Immediately after using the recipe, you can find the log of the script here:

computer C:/Foldit/scriptlog.track (xml file)

For instance, if my track is called evo, I'll find the log in the xml file
C:/Foldit/scriptlog.evo

From there, I can copy-paste the all log (or see it on the full windows), of copy-paste only the sectionin the right format (like excel etc).
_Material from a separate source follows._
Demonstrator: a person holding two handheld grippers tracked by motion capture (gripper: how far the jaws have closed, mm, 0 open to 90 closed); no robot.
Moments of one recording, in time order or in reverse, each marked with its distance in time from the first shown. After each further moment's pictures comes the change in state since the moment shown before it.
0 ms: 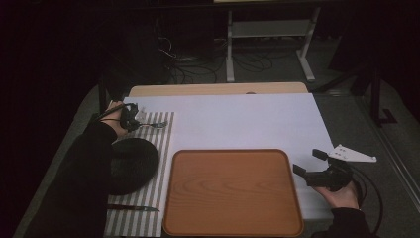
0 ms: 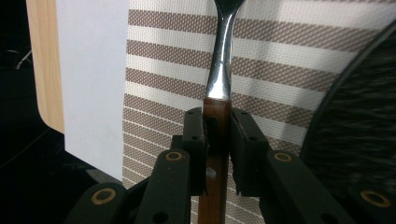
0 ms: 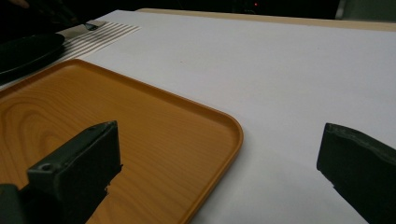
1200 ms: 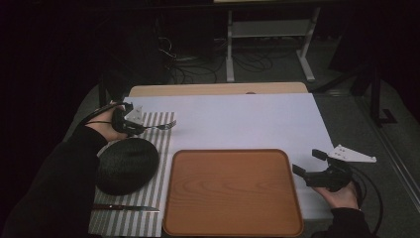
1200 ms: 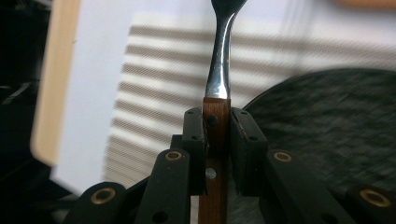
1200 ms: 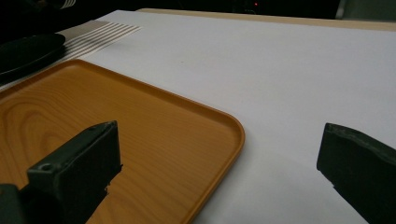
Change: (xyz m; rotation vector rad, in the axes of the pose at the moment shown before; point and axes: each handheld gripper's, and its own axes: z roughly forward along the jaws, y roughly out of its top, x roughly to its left) left arm -0.033 0.014 -0.067 -0.242 -0.061 -0.104; right arm 0.002 0.000 0.000 0.000 0.000 0.001
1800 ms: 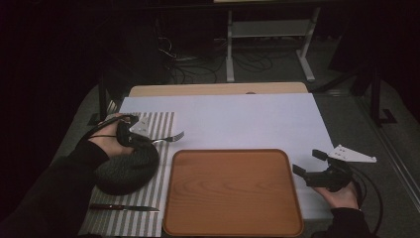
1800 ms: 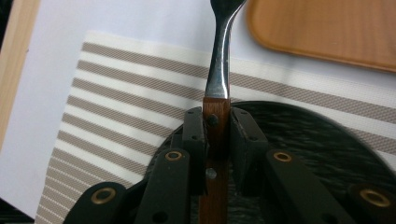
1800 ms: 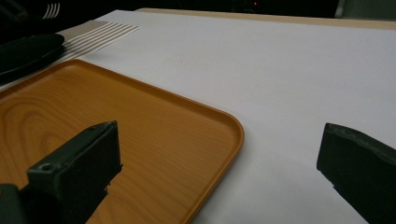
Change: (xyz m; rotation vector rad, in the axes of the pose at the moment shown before) left arm -0.046 0.019 -0.005 -0.020 -0.071 -0.057; right arm 0.000 0.000 0.000 0.002 -0.002 0.004
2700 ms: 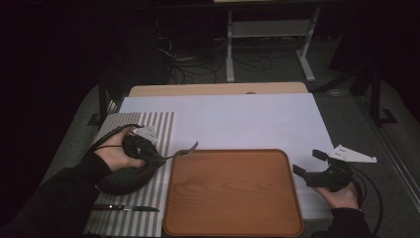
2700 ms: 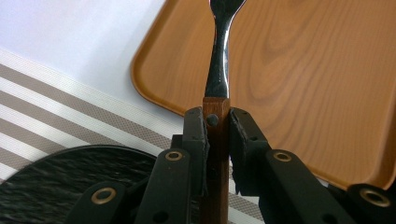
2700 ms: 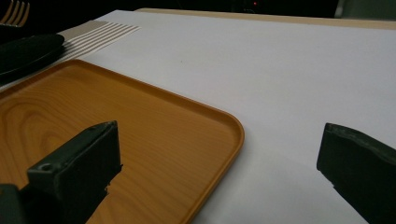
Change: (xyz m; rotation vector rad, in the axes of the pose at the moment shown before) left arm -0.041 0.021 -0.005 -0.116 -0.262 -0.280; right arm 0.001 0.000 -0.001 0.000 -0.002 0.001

LuaRandom2 might make *.png images from DistMap1 output:

It may be possible to use part of the scriptlog file output by DistMap1 as input to the standalone Lua script LuaRandom2 (http://fold.it/portal/recipe/101669) to generate a Distance Map in *.png format, but I have not tried this myself. I would try chway=1,9, or 10, chart spacing=0 or 1, chart labels=0 or 1, and check the box for "Include a full-size chart" in DistMap1 for this.

output for 1189

Hi all,

Just getting caught up on this thread. 1189 output: http://fold.it/portal/files/chatimg/irc_476462_1455386022.png

I'll look into a script that would create png files from the scriptlog. It would be a standalone script, as Jeff mentions.